### What to work on
A word-for-word transcript of every entry is required.

### Data to process
^^^^^^^^^^^^^^^^
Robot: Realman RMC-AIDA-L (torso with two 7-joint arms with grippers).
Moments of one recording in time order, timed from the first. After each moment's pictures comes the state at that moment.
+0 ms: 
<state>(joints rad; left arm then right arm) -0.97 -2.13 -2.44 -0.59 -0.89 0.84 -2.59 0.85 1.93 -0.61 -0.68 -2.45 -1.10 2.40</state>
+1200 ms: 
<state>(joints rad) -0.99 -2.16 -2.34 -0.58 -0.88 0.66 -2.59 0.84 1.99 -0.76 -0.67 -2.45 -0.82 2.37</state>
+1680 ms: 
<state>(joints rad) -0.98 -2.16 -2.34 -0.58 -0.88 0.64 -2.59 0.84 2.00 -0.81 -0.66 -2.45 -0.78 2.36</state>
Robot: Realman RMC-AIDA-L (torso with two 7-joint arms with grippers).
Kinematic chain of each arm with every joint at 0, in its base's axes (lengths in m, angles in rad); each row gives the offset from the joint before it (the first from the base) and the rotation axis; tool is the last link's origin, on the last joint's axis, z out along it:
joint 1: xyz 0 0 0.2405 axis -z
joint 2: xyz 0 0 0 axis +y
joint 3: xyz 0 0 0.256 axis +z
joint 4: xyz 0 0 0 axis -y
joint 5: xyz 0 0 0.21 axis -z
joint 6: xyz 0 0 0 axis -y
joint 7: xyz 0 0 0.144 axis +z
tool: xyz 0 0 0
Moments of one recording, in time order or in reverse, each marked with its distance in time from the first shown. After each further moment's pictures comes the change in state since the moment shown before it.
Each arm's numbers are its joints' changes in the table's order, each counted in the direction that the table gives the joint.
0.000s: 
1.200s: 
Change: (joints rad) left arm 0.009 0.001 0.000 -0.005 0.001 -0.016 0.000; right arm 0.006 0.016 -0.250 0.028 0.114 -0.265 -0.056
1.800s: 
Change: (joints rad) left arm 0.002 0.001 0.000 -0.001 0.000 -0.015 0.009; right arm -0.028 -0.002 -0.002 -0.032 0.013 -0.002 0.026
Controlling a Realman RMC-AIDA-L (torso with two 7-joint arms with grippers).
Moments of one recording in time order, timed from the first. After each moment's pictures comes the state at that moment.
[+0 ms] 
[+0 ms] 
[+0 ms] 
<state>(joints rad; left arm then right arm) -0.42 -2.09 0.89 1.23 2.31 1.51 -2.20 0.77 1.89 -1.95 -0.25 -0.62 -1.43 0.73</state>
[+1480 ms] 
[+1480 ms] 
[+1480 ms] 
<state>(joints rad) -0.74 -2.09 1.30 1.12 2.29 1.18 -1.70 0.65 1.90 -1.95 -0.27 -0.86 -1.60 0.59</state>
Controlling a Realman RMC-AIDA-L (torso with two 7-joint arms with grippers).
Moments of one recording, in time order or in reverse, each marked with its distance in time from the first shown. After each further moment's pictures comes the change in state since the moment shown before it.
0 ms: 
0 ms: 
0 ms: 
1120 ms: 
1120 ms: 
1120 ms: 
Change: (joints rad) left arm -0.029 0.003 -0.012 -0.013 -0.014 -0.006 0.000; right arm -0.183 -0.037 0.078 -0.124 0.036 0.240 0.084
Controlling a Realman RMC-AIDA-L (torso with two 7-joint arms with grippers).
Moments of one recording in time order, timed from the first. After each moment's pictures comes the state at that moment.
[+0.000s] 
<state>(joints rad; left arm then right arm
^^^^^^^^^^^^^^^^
### Finished task
Robot: Realman RMC-AIDA-L (torso with two 7-joint arms with grippers).
Moments of one recording in time order, timed from the first. After each moment's pictures comes the state at that moment.
+0 ms: 
<state>(joints rad; left arm then right arm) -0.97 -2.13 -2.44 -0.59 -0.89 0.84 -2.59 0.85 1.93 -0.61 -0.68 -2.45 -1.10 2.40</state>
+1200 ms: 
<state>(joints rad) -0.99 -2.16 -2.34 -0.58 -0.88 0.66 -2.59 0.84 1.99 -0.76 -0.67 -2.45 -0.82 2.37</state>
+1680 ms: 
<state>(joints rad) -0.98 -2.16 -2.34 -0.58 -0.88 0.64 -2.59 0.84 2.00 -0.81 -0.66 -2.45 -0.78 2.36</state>
Robot: Realman RMC-AIDA-L (torso with two 7-joint arms with grippers).
Kinematic chain of each arm with every joint at 0, in its base's axes (lengths in m, angles in rad); each row gives the offset from the joint before it (the first from the base) and the rotation axis; tool is the last link's origin, on the last joint's axis, z out along it:
joint 1: xyz 0 0 0.2405 axis -z
joint 2: xyz 0 0 0 axis +y
joint 3: xyz 0 0 0.256 axis +z
joint 4: xyz 0 0 0 axis -y
joint 5: xyz 0 0 0.21 axis -z
joint 6: xyz 0 0 0 axis -y
joint 7: xyz 0 0 0.144 axis +z
tool: xyz 0 0 0
Moments of one recording, in time order or in reverse, each marked with its distance in time from the first shown. After each further moment's pictures comes the change in state since the moment shown before it.
Each arm's numbers are its joints' changes in the table's order, each counted in the direction that the table gives the joint.
0.000s: 
1.200s: 
Change: (joints rad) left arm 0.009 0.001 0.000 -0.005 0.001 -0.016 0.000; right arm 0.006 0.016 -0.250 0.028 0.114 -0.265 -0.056
1.800s: 
Change: (joints rad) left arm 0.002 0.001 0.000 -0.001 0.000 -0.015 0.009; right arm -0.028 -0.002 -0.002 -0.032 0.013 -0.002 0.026
Controlling a Realman RMC-AIDA-L (torso with two 7-joint arms with grippers).
Moments of one recording in time order, timed from the first. After each moment's pictures comes the state at that moment.
[+0 ms] 
[+0 ms] 
[+0 ms] 
<state>(joints rad; left arm then right arm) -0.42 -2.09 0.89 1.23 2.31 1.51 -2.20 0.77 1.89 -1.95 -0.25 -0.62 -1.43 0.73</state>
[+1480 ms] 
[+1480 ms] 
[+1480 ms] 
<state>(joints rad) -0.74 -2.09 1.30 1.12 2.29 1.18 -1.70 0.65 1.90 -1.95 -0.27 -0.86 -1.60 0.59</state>
Controlling a Realman RMC-AIDA-L (torso with two 7-joint arms with grippers).
Moments of one recording, in time order or in reverse, each marked with its distance in time from the first shown. After each further moment's pictures comes the change in state since the moment shown before it.
0 ms: 
0 ms: 
0 ms: 
1120 ms: 
1120 ms: 
1120 ms: 
Change: (joints rad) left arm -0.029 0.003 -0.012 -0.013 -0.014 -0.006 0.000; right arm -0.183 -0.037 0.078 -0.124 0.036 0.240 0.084
Controlling a Realman RMC-AIDA-L (torso with two 7-joint arms with grippers).
Moments of one recording in time order, timed from the first. After each moment's pictures comes the state at that moment.
[+0.000s] 
<state>(joints rad; left arm then right arm

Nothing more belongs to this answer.